> [How to complete this task]: Please report, as a bare number, how many lines below include the string "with".

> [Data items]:
______________________________

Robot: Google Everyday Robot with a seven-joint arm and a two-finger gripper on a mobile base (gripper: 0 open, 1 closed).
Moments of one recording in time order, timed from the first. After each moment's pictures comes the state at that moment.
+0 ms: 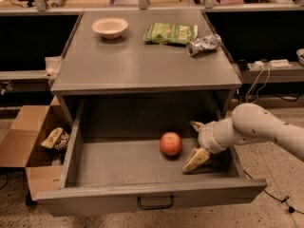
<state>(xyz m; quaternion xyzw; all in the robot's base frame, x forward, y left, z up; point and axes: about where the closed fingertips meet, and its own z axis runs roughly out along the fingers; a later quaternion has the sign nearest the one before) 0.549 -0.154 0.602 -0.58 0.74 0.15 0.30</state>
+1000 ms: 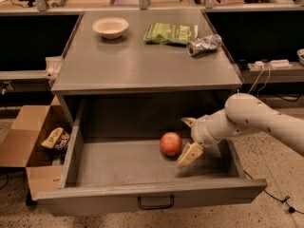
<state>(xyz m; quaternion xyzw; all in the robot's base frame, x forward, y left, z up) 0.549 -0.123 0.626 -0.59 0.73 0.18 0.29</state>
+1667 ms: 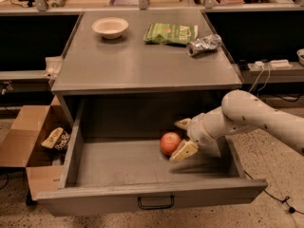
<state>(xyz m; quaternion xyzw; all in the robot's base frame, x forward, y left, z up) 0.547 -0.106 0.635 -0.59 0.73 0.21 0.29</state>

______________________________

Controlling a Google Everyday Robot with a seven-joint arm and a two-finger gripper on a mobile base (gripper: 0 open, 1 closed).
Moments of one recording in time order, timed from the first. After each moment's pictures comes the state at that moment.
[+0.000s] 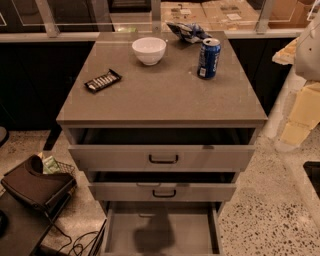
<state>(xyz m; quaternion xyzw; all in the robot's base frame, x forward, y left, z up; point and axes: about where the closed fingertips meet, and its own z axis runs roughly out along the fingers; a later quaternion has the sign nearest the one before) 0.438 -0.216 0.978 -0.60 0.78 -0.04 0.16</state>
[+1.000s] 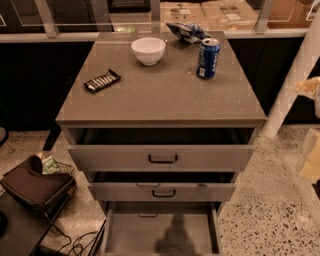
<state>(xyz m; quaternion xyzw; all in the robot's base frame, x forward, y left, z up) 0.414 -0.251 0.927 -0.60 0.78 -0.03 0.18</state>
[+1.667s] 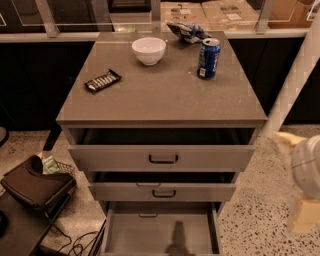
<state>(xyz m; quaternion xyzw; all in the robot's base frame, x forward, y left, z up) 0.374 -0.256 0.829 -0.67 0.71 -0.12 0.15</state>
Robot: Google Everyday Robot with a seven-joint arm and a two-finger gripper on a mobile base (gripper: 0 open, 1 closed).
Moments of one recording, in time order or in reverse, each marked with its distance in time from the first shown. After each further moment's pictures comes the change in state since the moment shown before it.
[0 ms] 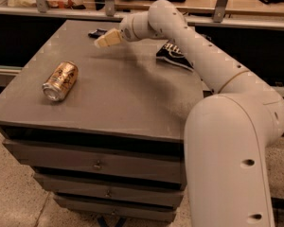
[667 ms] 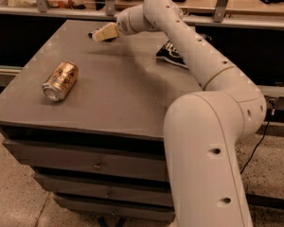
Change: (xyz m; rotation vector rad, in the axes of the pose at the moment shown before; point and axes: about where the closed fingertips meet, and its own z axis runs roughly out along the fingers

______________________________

> [Task answer]: 4